I think utilitarianism has always been collectivist in its essence, it simply that that aspect was not emphasized or not discovered yet in Mill's time. Utilitarianism absolutely justifies taxing Elon Musk's entire wealth and spending it on malaria nets in Malawi.
But in Mill's time, collectivist ideas were coming from conservatives, and liberals were individualists, because the basic liberal assumption was that only the government has any real power, make the government small and power or oppression does not happen.
After that time other kinds of power were quickly discovered, and then people thought if you use the government against this or that power, there will be less oppression and more freedom.
Is there a good way to specify the boundaries of interest? There exist busybodies who disapprove of nearly anything, and anything that escapes their interests might be considered a benefit by yet others, making it of interest to them. I am quibbling, but whether this means that we should stipulate an appropriate definition of interest or use a different concept or word, or come up with a better concept, I am not sure.
In other words, interests are not necessarily physical, nor even objective. I think the norms we use to answer such questions has to rest on justice rather than interest.
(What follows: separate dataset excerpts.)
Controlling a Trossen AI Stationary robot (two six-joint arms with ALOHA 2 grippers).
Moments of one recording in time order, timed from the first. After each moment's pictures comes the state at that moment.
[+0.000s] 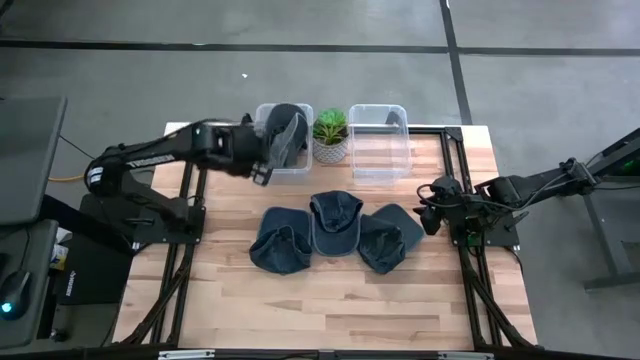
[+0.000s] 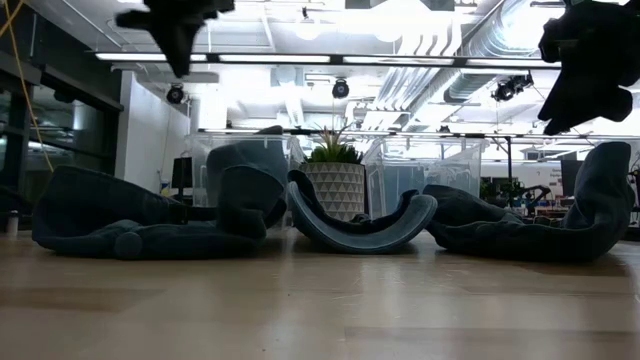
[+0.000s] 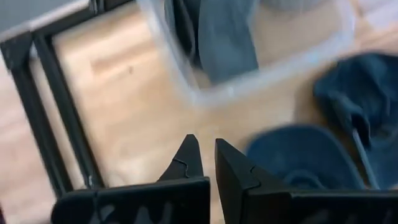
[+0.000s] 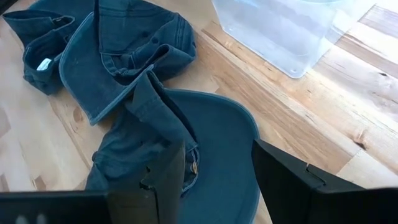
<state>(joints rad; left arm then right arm) 0.14 1.34 1.50 -1.48 -0.38 -1.00 0.28 0.60 0.59 -0.92 0.43 0.98</state>
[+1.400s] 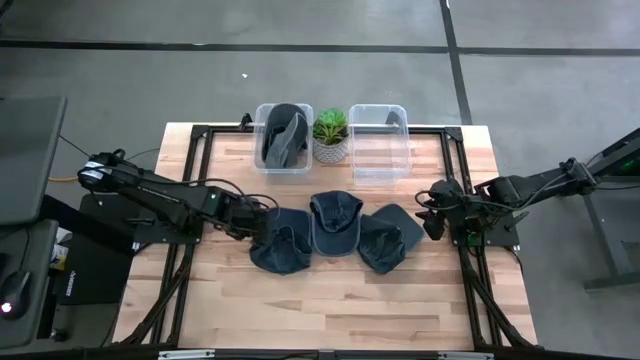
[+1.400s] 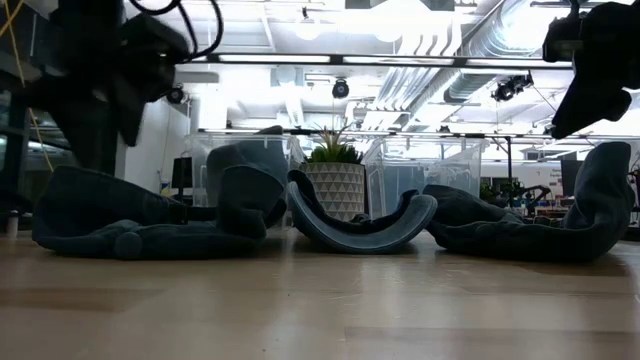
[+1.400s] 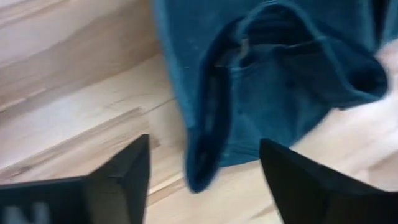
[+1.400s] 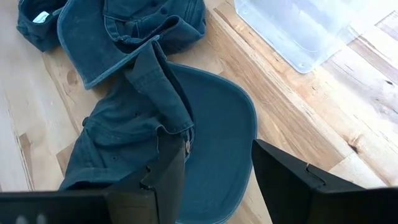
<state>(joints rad) -0.22 1.23 0.86 -0.84 0.00 -1.41 0.28 0.60 0.59 -0.95 0.37 0.84</state>
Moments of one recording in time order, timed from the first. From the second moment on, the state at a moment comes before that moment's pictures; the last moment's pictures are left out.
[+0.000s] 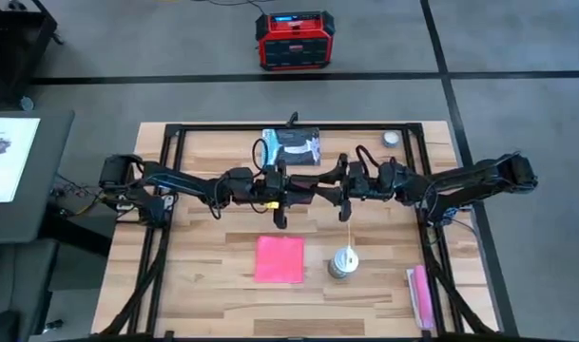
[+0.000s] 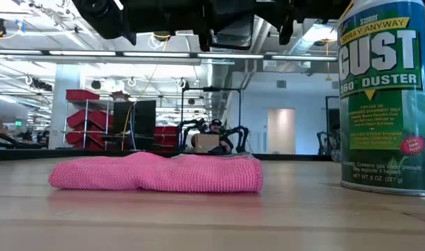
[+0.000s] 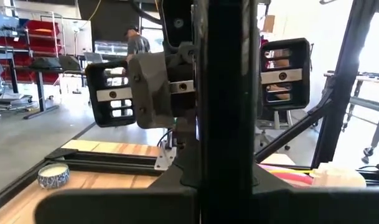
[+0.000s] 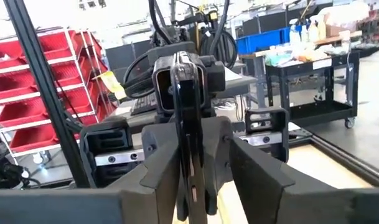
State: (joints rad) left arm 0.00 1.62 0.87 0.86 0.00 -0.07; right arm -0.01 1.23 0.63 0.72 0.07 0.19
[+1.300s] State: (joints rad) left arm 0.02 1.62 0.87 0.82 0.02 -0.09; right arm -0.04 1.41 0.81 0.66 0.00 0.20
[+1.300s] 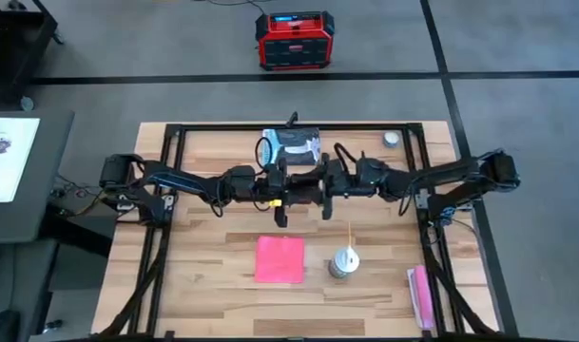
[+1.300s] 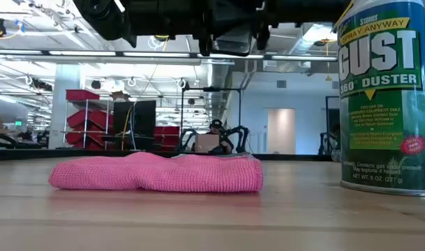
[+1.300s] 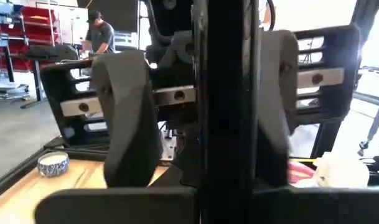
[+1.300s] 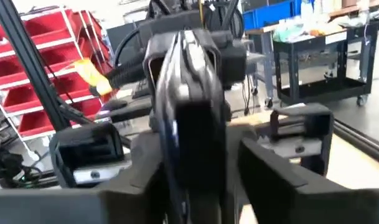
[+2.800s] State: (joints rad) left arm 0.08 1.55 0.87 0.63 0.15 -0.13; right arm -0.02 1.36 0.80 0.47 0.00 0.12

This all tempts me to complain about the harm principle, since for it to work, harm must be considered a normative and subjective thing. If harm is objective, sparring in a martial arts gym or boxing should be prohibited, because physical harm is nearly inevitable. The critical factor is that it is consensual harm, a risk taken willingly. And this leads to even more questions, even further from the post topic.